| Instructions for the task |
Among the lines below, take the one holding "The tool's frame", the one holding "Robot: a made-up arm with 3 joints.", and all lines between them. Set them down exactly.

--- Input for this task Enclosed Below ---

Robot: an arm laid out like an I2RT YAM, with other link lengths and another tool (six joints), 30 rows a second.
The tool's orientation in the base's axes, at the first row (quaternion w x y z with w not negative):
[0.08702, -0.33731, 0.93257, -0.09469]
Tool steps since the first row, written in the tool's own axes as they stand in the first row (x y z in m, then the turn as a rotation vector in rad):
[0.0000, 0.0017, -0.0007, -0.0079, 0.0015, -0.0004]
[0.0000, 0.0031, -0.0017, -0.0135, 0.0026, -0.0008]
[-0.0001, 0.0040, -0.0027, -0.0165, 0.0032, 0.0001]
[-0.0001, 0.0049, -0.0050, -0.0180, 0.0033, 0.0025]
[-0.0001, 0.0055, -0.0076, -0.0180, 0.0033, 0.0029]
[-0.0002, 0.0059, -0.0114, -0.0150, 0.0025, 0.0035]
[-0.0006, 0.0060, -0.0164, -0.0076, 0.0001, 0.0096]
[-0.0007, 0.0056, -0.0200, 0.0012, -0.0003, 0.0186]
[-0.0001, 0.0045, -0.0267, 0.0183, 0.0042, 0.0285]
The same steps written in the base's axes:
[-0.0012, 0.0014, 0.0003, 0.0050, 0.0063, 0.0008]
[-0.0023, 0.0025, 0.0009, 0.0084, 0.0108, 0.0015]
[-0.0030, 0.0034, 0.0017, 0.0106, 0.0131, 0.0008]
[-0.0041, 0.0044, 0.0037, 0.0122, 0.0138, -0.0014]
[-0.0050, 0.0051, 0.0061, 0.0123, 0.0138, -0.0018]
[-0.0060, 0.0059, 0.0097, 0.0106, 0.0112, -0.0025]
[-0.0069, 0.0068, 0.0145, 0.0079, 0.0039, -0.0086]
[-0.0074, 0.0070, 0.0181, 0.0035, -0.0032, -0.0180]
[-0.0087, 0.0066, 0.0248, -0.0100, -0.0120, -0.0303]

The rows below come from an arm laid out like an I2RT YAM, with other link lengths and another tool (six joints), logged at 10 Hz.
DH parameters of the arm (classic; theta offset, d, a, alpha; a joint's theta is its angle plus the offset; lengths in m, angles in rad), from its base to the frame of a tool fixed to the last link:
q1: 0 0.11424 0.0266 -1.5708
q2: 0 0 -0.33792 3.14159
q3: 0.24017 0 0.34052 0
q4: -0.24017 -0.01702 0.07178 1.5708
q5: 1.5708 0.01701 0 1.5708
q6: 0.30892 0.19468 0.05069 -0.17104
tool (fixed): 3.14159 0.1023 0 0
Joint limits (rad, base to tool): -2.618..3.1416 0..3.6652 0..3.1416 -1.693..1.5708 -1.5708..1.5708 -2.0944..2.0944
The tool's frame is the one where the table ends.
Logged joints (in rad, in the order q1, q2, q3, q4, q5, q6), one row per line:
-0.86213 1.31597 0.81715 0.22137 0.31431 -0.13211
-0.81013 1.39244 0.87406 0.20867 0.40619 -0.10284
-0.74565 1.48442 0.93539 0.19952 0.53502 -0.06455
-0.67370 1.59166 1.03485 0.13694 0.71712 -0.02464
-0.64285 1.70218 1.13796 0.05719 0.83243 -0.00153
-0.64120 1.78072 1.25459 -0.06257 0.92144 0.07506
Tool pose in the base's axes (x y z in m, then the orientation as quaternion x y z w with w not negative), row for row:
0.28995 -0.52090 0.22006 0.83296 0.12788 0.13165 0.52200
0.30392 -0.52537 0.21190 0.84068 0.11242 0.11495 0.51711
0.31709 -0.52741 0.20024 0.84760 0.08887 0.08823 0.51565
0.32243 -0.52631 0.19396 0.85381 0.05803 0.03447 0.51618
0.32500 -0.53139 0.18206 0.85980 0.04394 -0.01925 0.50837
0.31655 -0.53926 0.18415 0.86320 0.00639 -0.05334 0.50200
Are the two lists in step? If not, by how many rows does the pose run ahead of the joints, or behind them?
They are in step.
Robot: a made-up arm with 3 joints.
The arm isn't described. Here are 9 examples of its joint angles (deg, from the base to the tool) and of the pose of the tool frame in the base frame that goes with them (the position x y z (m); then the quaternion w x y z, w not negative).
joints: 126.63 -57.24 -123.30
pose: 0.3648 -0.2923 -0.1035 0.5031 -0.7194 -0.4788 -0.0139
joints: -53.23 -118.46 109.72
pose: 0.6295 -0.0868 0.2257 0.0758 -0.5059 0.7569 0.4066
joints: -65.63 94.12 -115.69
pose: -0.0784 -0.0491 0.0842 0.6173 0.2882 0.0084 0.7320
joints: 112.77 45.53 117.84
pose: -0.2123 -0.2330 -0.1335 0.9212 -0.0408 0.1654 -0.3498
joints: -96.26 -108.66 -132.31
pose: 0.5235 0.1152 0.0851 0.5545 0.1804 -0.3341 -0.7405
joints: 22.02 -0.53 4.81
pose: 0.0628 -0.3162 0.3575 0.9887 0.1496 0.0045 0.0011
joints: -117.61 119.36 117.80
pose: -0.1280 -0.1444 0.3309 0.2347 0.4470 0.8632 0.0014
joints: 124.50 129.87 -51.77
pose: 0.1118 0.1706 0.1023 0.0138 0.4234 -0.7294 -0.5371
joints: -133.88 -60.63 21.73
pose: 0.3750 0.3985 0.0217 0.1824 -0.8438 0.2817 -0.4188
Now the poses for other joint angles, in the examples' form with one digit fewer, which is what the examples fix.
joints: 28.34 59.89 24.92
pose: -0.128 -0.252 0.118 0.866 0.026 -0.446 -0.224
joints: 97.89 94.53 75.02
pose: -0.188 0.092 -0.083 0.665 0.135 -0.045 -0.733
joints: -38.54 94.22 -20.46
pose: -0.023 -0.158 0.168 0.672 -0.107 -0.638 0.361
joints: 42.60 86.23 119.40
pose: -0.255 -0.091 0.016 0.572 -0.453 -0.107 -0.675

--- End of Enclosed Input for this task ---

| Task result |
The tool's frame is the one where the table ends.
Logged joints (in rad, in the order q1, q2, q3, q4, q5, q6), one row per line:
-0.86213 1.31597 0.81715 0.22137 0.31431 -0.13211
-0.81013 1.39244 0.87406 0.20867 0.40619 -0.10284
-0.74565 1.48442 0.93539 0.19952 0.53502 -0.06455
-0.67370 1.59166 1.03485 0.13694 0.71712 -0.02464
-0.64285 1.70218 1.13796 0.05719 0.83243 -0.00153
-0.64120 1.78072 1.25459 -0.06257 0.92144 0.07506
Tool pose in the base's axes (x y z in m, then the orientation as quaternion x y z w with w not negative), row for row:
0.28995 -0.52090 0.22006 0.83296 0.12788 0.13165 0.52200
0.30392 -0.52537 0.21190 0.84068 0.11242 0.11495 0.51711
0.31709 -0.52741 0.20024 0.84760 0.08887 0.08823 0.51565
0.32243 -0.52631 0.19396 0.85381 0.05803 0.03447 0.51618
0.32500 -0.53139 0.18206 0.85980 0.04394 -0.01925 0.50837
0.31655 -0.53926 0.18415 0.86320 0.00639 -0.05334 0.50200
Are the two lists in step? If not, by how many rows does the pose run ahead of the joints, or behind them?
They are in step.
Robot: a made-up arm with 3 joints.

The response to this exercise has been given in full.